With reference to FIGS. 17A and 17B, four geometric features related to pins in an array of pins 268 are scaled based on the frequency profile of the E-field of the antenna 258. The four geometric features are the lateral cross-sectional area of the pins, the length of the pins, the spacing between pins, and the distance of the pins from the radiative structure comprised of the first and second radiative elements 260A, 260B. For purposes of illustration, all the pins are assumed to have a cylindrical shape. Pins with other shapes can be utilized. For instance, all the pins could have square, rectangular, or triangular cross-sections. Pins with more complex geometries, such as bristles with sub-pins, rod-patch pins etc., can be employed. Moreover, while the general shape of each of the pins is likely to be the same or substantially the same for all of the pins in the array, variations in the shapes of the pins in the array are feasible. For instance, a number of pins in the array can have a cylindrical shape with a circular lateral cross-section and a number of other pins in the array can have a cylinder-like shape with a triangular lateral cross-section. In any event, one or more of the noted geometric characteristics can be scaled in accordance with the frequency profile of the E-field associated with the antenna 258. As shown in FIGS. 17A and 17B, the lateral cross-sectional area of the pins in the array of pins increases with decreasing frequency in the E-field profile; the length of pins in the array of pins increases with decreasing frequency in the E-field profile, the spacing between pins in the array of pins increases with decreasing frequency in the E-field profile, and the distance between the first terminal ends of pins in the array of pins and the surface of the radiative structure increases with decreasing frequency in the E-field profile.
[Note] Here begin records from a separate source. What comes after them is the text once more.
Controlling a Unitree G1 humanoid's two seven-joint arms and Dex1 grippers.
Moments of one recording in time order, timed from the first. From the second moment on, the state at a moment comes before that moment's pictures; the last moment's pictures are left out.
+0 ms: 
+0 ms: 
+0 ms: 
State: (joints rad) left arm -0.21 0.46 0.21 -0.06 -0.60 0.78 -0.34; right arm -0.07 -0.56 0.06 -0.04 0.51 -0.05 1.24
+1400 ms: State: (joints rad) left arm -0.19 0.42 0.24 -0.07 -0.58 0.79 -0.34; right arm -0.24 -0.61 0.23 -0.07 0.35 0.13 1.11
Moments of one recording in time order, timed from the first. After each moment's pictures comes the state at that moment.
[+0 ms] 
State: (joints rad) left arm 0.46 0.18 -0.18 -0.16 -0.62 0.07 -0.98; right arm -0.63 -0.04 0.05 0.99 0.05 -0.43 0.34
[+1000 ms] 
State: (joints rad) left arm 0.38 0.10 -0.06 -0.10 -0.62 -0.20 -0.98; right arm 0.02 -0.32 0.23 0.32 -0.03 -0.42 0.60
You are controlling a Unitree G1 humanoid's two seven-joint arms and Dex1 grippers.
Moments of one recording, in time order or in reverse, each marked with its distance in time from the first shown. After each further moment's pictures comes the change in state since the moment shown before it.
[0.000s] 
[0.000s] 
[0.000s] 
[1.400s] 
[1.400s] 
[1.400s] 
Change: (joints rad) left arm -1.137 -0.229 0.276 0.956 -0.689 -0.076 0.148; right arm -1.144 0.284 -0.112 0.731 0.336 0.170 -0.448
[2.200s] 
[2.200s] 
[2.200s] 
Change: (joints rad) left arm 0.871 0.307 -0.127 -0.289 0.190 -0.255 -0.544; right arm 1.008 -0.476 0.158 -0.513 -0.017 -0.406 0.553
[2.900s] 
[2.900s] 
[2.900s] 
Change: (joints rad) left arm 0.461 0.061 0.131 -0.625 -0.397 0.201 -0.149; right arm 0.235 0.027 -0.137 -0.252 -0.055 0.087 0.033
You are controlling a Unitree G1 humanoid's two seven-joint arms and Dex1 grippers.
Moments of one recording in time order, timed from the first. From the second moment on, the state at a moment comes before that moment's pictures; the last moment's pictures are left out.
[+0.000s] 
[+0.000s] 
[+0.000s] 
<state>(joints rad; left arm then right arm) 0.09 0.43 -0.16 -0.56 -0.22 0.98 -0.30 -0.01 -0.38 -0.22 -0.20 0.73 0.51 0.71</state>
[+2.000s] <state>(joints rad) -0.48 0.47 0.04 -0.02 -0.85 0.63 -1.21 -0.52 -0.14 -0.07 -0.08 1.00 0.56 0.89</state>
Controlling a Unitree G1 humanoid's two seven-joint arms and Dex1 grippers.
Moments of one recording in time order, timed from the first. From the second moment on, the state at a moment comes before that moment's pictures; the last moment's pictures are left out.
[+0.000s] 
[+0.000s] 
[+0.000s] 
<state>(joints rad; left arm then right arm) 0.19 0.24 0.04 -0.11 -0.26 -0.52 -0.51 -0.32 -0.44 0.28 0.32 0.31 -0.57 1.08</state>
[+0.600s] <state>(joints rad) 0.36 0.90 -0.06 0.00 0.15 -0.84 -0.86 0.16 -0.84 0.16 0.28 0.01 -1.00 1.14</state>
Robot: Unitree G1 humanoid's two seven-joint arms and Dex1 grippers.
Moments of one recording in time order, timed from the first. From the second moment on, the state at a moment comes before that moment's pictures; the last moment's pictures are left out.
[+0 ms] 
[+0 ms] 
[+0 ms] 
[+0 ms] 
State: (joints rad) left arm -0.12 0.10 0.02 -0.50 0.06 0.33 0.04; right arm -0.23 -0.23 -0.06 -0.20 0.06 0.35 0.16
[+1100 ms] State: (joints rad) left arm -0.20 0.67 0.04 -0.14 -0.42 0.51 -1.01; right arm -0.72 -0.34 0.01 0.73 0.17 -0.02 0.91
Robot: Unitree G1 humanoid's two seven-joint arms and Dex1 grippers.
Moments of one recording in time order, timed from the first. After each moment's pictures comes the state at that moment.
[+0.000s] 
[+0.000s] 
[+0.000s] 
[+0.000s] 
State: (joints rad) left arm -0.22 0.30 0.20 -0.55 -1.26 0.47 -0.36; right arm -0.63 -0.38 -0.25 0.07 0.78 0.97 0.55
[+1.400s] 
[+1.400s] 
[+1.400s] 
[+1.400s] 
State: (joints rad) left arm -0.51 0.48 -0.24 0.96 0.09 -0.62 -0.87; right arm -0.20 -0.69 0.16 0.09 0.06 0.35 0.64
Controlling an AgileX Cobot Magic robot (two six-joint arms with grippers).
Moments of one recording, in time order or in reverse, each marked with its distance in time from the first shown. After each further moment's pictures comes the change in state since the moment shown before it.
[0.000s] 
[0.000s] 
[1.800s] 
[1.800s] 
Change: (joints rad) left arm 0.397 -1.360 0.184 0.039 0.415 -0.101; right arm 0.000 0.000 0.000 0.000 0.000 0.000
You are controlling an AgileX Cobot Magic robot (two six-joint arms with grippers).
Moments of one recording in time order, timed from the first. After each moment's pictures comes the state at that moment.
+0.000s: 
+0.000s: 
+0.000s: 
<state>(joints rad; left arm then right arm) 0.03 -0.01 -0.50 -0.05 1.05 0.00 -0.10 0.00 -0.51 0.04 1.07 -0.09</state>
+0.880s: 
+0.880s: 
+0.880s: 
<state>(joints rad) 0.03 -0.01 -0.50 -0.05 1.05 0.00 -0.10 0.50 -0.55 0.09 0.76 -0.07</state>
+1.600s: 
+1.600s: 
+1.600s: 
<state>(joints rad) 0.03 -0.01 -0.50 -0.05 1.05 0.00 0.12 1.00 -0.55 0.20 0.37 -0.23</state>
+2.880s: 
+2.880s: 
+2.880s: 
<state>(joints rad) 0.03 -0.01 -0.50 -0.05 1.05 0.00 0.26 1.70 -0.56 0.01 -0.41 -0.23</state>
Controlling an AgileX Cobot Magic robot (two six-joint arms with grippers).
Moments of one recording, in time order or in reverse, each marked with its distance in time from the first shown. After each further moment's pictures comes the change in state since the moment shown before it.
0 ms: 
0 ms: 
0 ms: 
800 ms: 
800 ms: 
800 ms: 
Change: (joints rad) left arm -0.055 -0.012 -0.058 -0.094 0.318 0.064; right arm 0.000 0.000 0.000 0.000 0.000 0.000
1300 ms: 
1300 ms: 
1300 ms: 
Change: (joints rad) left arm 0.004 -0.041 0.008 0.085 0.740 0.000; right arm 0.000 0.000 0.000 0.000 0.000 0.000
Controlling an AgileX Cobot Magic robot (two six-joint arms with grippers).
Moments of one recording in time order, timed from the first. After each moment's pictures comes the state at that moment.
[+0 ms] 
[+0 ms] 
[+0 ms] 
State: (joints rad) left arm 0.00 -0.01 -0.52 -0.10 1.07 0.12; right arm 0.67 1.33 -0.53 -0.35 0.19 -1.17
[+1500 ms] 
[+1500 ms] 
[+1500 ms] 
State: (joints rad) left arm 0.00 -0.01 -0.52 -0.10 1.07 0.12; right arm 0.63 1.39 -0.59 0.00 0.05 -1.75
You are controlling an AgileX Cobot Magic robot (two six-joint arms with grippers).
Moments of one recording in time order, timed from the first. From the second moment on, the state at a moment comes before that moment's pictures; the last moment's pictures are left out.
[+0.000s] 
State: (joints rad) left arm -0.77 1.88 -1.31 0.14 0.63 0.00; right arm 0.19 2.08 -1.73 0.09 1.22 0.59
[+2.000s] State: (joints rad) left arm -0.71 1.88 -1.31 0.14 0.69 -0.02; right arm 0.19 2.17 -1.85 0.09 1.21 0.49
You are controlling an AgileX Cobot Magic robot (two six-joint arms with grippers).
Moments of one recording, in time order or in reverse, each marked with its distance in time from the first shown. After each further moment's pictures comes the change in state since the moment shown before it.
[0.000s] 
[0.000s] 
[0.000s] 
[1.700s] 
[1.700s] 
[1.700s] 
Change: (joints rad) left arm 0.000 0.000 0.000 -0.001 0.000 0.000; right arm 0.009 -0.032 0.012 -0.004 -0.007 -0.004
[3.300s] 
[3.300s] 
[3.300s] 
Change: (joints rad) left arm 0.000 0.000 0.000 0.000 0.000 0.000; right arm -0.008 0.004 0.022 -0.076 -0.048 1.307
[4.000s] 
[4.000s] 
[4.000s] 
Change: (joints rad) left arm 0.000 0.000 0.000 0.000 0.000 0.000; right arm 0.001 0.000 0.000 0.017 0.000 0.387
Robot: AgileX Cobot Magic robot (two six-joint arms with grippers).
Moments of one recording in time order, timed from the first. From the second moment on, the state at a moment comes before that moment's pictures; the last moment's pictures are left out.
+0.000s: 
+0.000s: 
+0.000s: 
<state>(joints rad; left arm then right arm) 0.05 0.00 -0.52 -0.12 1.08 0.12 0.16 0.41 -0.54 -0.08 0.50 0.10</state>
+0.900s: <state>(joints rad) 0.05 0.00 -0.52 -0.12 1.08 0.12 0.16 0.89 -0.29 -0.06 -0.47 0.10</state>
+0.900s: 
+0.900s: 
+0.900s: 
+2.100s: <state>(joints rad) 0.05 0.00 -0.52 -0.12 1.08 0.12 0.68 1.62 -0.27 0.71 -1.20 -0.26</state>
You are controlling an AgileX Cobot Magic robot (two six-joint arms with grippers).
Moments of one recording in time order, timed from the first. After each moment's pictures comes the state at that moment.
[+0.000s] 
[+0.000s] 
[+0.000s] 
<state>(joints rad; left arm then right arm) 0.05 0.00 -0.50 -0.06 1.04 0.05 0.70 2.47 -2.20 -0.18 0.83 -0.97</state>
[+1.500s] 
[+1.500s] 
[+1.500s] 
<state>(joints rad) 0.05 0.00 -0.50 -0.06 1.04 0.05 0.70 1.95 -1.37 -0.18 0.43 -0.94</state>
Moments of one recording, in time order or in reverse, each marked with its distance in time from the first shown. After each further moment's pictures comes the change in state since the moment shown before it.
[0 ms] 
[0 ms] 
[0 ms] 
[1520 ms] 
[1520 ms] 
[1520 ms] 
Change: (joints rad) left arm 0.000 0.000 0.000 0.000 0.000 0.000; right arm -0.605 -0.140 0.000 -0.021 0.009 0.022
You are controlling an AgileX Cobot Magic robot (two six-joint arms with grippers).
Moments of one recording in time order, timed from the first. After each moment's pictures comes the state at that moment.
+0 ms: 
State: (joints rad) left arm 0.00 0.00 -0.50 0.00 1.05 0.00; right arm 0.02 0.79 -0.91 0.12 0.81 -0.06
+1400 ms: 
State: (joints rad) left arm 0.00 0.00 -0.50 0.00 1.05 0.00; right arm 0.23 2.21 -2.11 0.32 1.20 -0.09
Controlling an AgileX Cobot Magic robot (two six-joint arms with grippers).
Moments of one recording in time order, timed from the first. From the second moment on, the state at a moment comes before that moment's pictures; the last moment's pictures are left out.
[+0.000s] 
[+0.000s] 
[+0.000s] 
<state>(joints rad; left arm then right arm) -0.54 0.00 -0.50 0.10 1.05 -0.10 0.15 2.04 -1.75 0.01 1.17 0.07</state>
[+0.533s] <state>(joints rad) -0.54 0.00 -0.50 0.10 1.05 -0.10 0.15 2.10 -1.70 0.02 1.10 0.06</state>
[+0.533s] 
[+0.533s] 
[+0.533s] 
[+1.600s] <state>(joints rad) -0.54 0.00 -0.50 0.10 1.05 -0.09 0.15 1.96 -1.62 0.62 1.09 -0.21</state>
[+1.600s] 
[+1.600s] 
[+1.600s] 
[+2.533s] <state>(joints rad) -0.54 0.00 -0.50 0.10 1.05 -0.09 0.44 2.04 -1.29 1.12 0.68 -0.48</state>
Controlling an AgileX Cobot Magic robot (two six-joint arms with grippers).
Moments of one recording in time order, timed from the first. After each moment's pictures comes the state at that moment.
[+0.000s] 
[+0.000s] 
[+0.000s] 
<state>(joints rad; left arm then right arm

In certain instances, an antenna system comprised of a broadband, free-space antenna and a high impedance backing in which the high impedance backing is associated with less than the entire portion of the radiative structure of the antenna that is to be positioned adjacent to a conductive surface is feasible. By way of example, FIG. 18 illustrates an antenna system 272 comprised of: (a) a bowtie antenna 274 with a radiative structure comprised of first and second radiative elements 276A, 276B and (b) a high-impedance backing 278 that includes an array of pins. Both of the radiative elements 276A, 276B are positioned adjacent to a conductive surface 280. The high impedance backing 278 is associated with the low or lower frequency dominant portion of the antenna (FIG. 16), i.e. the portion of the antenna that, in the absence of the backing, would have the greatest λ/4 spacing requirement. As such, the high impedance backing 278 reduces the spacing between the low or lower frequency dominant portion of the antenna and the conductive surface 280. The higher frequency portion of the antenna is substantially provided with λ/4 spacing by curving or bending the first and second radiative elements 276A, 276B toward the conductive surface and thereby avoiding the need for a high-impedance backing in this area. It should be appreciated that this spacing can be achieved in many other ways. For instance, if the radiative elements were planar, the conductive surface could be curved. As yet another alternative for achieving λ/4 spacing and avoiding the use of the high impedance backing is to curve both the radiative elements and the conductive surface.

It should be appreciated that, while the antenna system has largely been described with respect to a bowtie antenna, the antenna system can employ other broadband free-space antennas. Further, it should also be appreciated that not every pin in the array of pins needs to perform as described. For instance, if due to manufacturing defects or damage due to use, several pins in a relatively large array of pins are bent such that each extends outside the relevant boundary or several pins in the array are broken, the array is still likely to make a sufficient contribution to the function of the high impedance backing

The foregoing description of the invention is intended to explain the best mode known of practicing the invention and to enable others skilled in the art to utilize the invention in various embodiments and with the various modifications required by their particular applications or uses of the invention.